◆ EXERCISE OBJECTIVE: What lines in the data hold the string "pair"? Show them.

◆ MATERIAL PROVIDED:
[Start of Attachment]

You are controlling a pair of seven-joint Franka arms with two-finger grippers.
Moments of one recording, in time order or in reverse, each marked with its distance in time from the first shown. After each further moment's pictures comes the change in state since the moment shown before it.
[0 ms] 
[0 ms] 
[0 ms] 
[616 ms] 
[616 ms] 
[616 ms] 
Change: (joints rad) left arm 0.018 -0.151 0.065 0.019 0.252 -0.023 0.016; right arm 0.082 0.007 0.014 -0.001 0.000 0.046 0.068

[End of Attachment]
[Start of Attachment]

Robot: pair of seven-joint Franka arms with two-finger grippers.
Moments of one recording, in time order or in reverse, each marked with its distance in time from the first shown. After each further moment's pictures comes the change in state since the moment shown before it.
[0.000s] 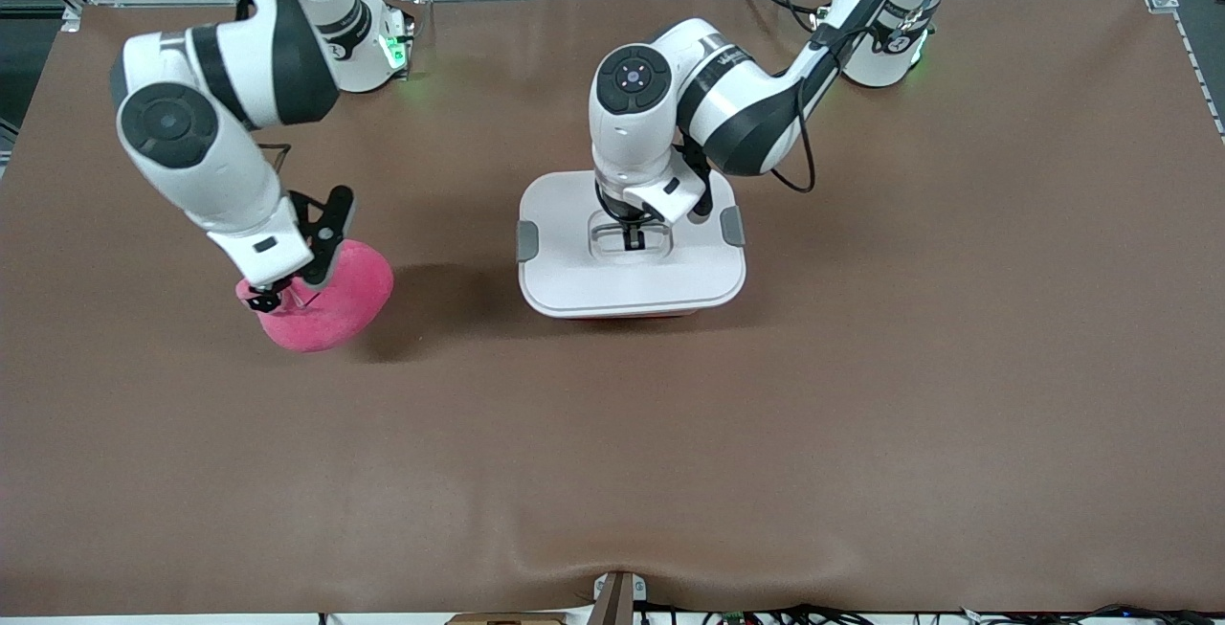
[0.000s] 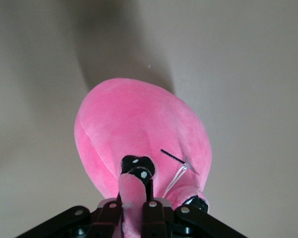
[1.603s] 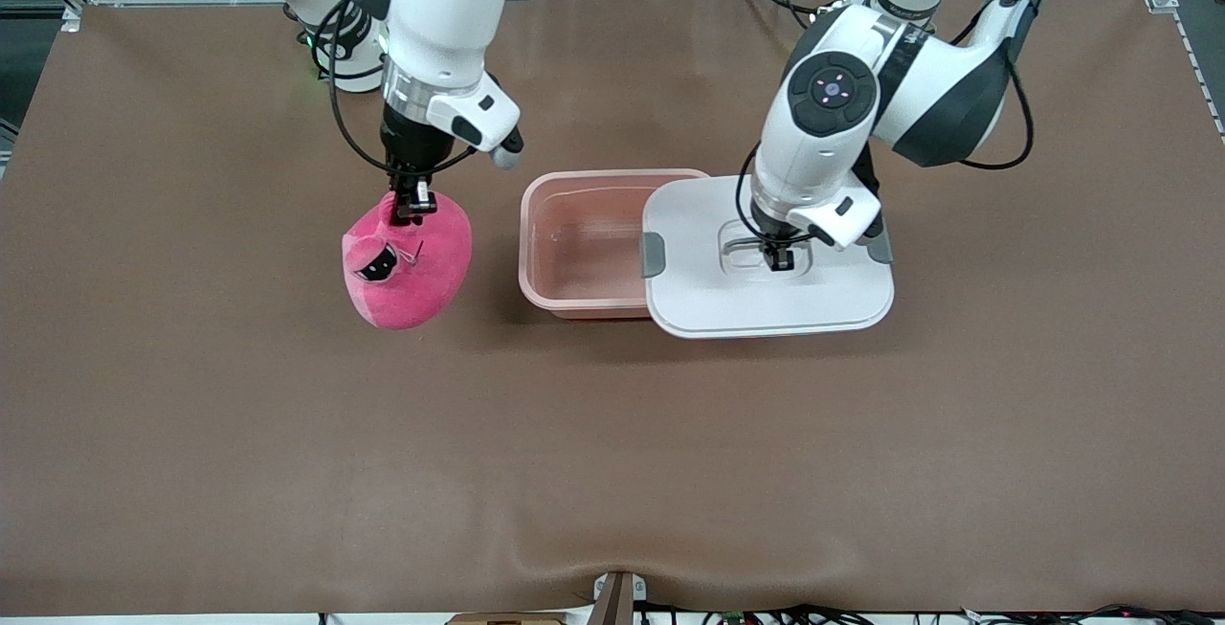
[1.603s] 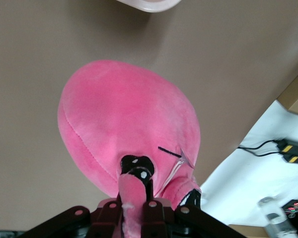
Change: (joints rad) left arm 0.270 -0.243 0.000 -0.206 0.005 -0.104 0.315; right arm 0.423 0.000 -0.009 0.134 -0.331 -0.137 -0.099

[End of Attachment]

◆ EXERCISE OUTPUT:
You are controlling a pair of seven-joint Franka arms with two-finger grippers.
Robot: pair of seven-joint Franka arms with two-finger grippers.

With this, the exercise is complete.